The Star Oil Refinery is undergoing a parallel modernization program under SOCAR. Prime Minister Erdogan and Azerbaijani President Ilham Aliyev broke ground for construction work on October 25, 2011, for the refinery with a processing capacity of ten million tons of oil annually. Completion is planned in two stages until 2017, at an estimated cost of $6 billion in investments. Shareholders SOCAR and Turcas (the Turkish fuel retailer), with stakes of 81.5 percent and 18.5 percent, respectively, expect to cover 30 percent of the investment from their own funds and 70 percent from bank loans.

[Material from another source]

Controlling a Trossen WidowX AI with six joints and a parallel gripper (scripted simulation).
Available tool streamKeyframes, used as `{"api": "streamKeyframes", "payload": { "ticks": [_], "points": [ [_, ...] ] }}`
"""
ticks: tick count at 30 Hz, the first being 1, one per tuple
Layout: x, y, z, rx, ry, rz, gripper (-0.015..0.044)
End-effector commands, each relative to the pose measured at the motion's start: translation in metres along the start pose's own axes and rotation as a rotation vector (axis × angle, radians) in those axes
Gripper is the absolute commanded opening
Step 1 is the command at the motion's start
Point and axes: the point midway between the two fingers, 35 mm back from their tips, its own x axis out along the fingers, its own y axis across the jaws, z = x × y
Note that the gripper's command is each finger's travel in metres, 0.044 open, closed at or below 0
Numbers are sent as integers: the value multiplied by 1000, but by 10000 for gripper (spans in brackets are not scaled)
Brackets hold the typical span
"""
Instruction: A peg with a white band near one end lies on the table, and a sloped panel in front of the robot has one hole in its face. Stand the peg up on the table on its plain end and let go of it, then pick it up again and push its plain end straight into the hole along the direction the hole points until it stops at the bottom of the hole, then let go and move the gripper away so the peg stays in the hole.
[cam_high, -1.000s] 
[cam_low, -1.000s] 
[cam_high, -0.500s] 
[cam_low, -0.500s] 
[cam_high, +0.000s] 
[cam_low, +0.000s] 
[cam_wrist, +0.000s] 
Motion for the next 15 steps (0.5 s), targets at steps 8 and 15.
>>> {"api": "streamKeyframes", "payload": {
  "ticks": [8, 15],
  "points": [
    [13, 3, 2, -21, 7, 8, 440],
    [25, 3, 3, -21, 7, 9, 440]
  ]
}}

Replacing an old refinery on the same site, which SOCAR had taken over from the Turkish state, the Star Refinery is designed to produce ultra-low-sulfur diesel fuel, jet fuel and naphtha (Trend, January 22, February 14, 22; www.2b1stconsulting.com, accessed March 22; see EDM, April 12, 2012).

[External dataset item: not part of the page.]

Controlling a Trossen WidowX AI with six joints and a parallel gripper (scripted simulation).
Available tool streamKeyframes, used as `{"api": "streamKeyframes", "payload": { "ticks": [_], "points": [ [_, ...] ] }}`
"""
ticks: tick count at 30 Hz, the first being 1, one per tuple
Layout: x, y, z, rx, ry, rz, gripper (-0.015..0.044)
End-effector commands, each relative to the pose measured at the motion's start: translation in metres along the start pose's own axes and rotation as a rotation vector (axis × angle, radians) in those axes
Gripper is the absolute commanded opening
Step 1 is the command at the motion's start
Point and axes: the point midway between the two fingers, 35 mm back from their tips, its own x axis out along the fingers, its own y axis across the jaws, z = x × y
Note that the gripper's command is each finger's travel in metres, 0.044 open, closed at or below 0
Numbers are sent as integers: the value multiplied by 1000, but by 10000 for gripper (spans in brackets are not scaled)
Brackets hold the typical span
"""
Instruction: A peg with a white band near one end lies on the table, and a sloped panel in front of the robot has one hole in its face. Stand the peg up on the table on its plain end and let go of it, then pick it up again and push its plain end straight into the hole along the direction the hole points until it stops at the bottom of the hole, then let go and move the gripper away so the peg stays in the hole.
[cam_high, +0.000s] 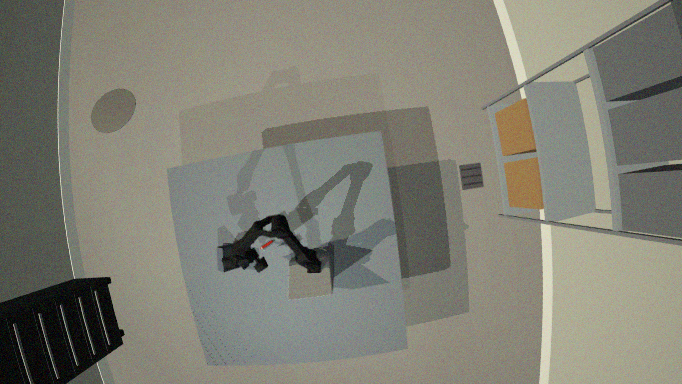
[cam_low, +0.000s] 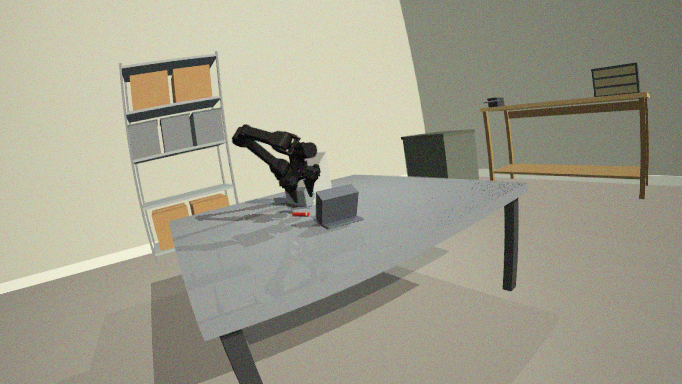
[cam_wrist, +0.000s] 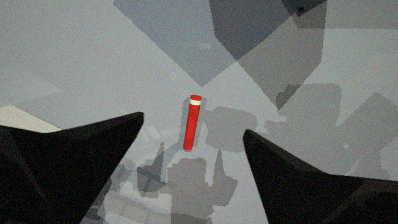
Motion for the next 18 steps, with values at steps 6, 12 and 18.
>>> {"api": "streamKeyframes", "payload": {
  "ticks": [6, 12, 18],
  "points": [
    [19, 2, 0, -8, 10, 7, 440],
    [28, 2, -1, -8, 10, 6, 440],
    [38, 2, -1, -8, 10, 5, 440]
  ]
}}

An electricity-generating plant with a capacity of 612 megawatts built by SOCAR Power Energy, the cargo port and the logistics center (see above), add an estimated $2 billion to the overall costs of $8 billion for this integrated project. The Turkish government has granted significant tax breaks to encourage the overall project in all its dimensions.

The overall project involves a “Refinery-Petrochemistry-Energy-Logistics Integration,” apparently the single largest fixed-asset investment program in Turkey at present. Azerbaijan’s other flagship investment project in Turkey is the Trans-Anatolia Gas Pipeline (TANAP), its cost estimates ranging from $6 billion to $8 billion. With these projects, Azerbaijan has surged to the top of foreign direct investors in Turkey’s high-growth economy. SOCAR’s capacity to invest in projects of Petkim’s and TANAP’s magnitude testifies to its effective use of oil revenues for re-investment in other projects, only four or five years after net oil revenues had begun accruing to Baku. These developments should reinforce Turkish-Azerbaijani political solidarity on all issues of regional importance.